Blatter again defended the decision to award the 2018 and
2022 World Cups to Russia and Qatar but said announcing the
choices at the same time may have been a mistake.
"This is a justified question after a year of ups and
downs," Blatter told reporters after a FIFA Executive Committee
meeting in Tokyo on the sidelines of the Club World Cup.
"It was not the best and most intelligent decision of FIFA
to announce the two World Cup simultaneously," said the
75-year-old on the eve of Barcelona's final with Santos in
"It was wrong and it caused a lot of disturbances earlier
this year," he added of the controversy and subsequent blaze of
corruption revelations triggered by the choices.
"The past is past and we have to look forward. The boat is
still not in still waters but we are bringing it back to port.
"Regrets, yes. But you can't live in regret. You can have
regrets but you can't go back and change the past,
"You must have have a positive approach and I have the
energy to go forward and bring back the credibility of FIFA and
take care of public opinion."
Blatter, re-elected for a fourth term in June unopposed
after then Asian football chief Mohamed Bin Hammam was booted out
of FIFA in a cash-for-votes scandal, has his work cut out.
The Swiss provoked negative headlines last month by saying
any incidents of racist abuse on the pitch should be settled
with a handshake after the game.
Blatter said his comments had been misunderstood and
rejected widespread calls for him to resign.
Having launched new anti-corruption measures in October,
Blatter again defended the choice of surprise winners Qatar for
the 2022 World Cup against outside criticism.
"The 2022 World Cup will be in Qatar and I don't know who
can change this decision," said Blatter, responding to remarks
made by new Australia football boss Frank Lowy.
"I personally will intervene if FIFA executive members
continue with such declarations [accusations]. I understand
about the incident in Australia but the case is closed now."
He added: "The World Cup shall be accessible to all cultures
and it was time... to bring it to the Arab world."

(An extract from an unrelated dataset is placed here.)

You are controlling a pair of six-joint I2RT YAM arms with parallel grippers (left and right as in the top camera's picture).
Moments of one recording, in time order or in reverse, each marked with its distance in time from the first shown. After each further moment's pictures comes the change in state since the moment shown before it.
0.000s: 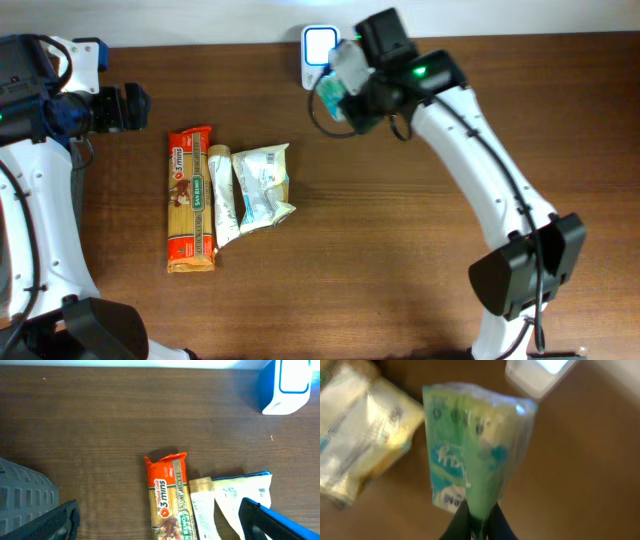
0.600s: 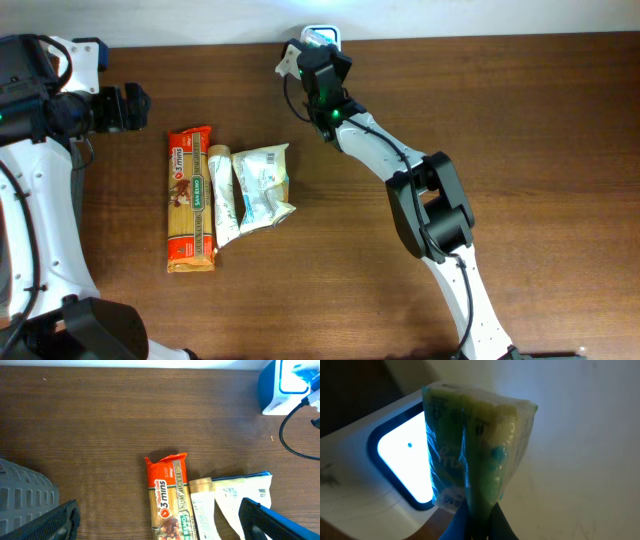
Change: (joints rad) left arm 0.000 0.000 0.000 0.000 0.000 0.000; right arm 0.118 0.539 -0.013 1.274 0.749 -0.766
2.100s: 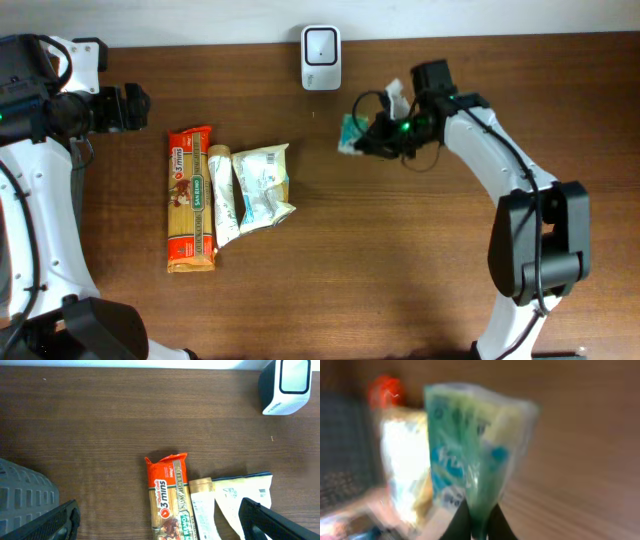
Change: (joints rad) left arm 0.000 0.000 0.000 0.000 0.000 0.000; right arm -0.306 -0.512 -0.396 -0.953 -1.212 1.322
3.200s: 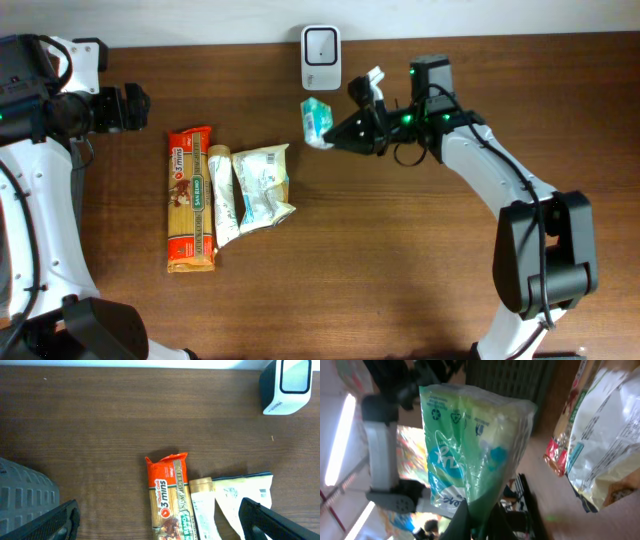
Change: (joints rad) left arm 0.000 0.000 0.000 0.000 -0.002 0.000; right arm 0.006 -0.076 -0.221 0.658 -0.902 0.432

Lowy was quoted last month as saying the tiny Gulf state,
whose bid was dogged by corruption allegations, could still be
stripped of the 2022 finals.
Qatar's bid leaders strongly denied any wrong-doing but
emotions still run high as the beleaguered FIFA president did
his best fire-fighting job.
"Our reforms are on the right track," said Blatter, coming
up for air briefly to announce Morocco would host the 2013 and
2014 Club World Cup tournaments.
"FIFA will respond to public opinion."
Blatter's pledge to reopen the case into the collapse of
former marketing partner ISL has also been stalled after being
tied up in a Swiss appeals court.
"The court has not made a decision on opening the file,"
Blatter said. "We want to open it as soon as possible and forget
about the past. FIFA needs to lay this ISL issue to rest."

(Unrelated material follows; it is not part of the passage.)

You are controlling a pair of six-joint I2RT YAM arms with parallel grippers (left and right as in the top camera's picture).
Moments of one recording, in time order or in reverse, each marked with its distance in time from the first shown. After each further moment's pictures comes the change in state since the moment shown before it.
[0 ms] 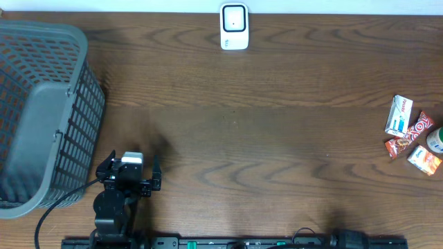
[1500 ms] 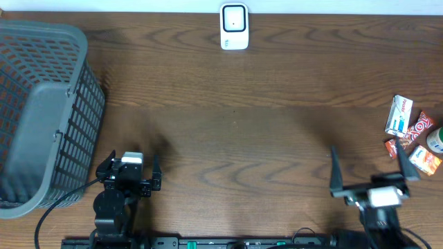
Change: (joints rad) left arm 0.000 0.000 0.000 0.000 0.000 0.000; right arm 0.027 -0.124 -1.051 0.577 -0.068 -0.336
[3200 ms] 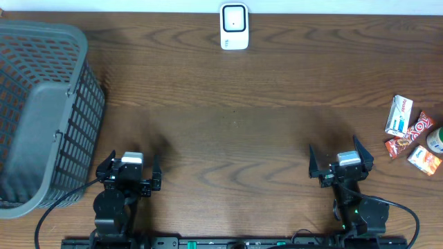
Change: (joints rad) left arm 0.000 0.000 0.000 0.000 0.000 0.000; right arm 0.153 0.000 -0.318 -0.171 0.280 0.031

ISL went bankrupt in 2001 and BBC's Panorama programme
reported last year that documents showed senior FIFA officials
were paid kickbacks for granting ISL lucrative World Cup
television and sponsorship rights in the 1990s.

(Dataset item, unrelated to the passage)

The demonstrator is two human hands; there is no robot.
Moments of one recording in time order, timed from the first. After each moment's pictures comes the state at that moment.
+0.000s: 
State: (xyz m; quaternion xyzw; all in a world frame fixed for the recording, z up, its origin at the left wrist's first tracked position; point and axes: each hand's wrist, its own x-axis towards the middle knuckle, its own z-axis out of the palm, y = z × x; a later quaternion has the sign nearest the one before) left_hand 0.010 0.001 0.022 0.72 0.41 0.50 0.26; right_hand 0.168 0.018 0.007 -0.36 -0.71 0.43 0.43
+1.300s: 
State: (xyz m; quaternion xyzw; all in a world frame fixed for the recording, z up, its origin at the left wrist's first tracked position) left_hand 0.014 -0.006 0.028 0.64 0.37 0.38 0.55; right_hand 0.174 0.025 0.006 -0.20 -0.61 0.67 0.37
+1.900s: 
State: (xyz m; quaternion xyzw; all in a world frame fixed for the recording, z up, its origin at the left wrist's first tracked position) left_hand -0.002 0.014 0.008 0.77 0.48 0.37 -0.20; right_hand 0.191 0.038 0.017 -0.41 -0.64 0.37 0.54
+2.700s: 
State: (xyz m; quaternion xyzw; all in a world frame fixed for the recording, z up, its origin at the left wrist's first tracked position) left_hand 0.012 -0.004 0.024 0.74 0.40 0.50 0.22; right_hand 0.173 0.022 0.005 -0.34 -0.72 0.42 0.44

The programme named them as executive committee members
Ricardo Teixeira, Issa Hayatou and Nicolas Leoz, all of whom
denied the claims.
Blatter offered his backing to Hayatou, head of the
Confederation of African Football, and expressed confidence in
Brazil's ability to host a successful 2014 World Cup.
The future of Teixeira, president of the Brazilian Football
Confederation and 2014 World Cup organising committee, appeared
less secure, however.
"Mr Teixeria has asked for leave until the end of January,"
said Blatter, who plans to meet Brazil's head of state to speed
up the country's lagging preparations for 2014.
"Until then he is out of FIFA, out of the organising
committee. At the end of January we will come back to that."